Is there anything I need to do before the prediction? Thanks ahead

Fisher Yu · Answer 15 · Tue Jul 25 2017 19:29:05 GMT+0800 (China Standard Time)

@HXKwindwizard If loss is 2, it is a bad sign, saying that the model is not working properly. Probably your data is too different from what the model was trained on. It may solve the problem to train the model on your data.

HXKwindwizard · Answer 16 · Tue Jul 25 2017 19:39:00 GMT+0800 (China Standard Time)

@fyu thanks for your reminding. I use the pascal voc datasets and funtune based on vgg that you suggested.

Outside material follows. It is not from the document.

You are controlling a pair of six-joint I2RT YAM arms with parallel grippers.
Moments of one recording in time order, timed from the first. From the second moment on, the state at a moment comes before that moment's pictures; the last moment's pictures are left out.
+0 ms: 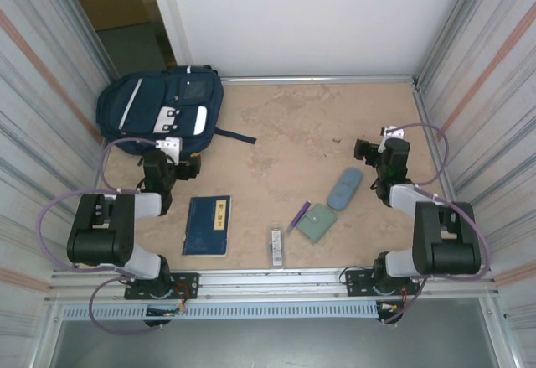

I have done several trainings based on this data. When the loss is sometimes arount 10, the situation I mentioned above still exists. So I wonder, evenif the traing is not good, the prediction resulting figure can not be always black. Yet I use your trained model to do the prediciton, the reult is quite good. Is there any relationship with the network structure ? (I use the test.net to serve as the prototxt).